# [Dataset excerpt]
- - - - -

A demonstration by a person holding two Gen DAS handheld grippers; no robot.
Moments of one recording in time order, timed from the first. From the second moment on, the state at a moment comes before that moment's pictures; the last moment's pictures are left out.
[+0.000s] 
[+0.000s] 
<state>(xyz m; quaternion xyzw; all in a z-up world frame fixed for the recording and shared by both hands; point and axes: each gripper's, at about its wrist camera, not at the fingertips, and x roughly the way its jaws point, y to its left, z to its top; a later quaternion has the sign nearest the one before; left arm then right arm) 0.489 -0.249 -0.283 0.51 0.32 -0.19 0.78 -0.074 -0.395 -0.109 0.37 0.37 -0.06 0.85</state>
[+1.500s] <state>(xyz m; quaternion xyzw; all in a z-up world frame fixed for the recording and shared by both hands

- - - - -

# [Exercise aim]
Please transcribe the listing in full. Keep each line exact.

# [Exercise response]
A demonstration by a person holding two Gen DAS handheld grippers; no robot.
Moments of one recording in time order, timed from the first. From the second moment on, the state at a moment comes before that moment's pictures; the last moment's pictures are left out.
[+0.000s] 
[+0.000s] 
<state>(xyz m; quaternion xyzw; all in a z-up world frame fixed for the recording and shared by both hands; point and axes: each gripper's, at about its wrist camera, not at the fingertips, and x roughly the way its jaws point, y to its left, z to its top; a later quaternion has the sign nearest the one before; left arm then right arm) 0.489 -0.249 -0.283 0.51 0.32 -0.19 0.78 -0.074 -0.395 -0.109 0.37 0.37 -0.06 0.85</state>
[+1.500s] <state>(xyz m; quaternion xyzw; all in a z-up world frame fixed for the recording and shared by both hands

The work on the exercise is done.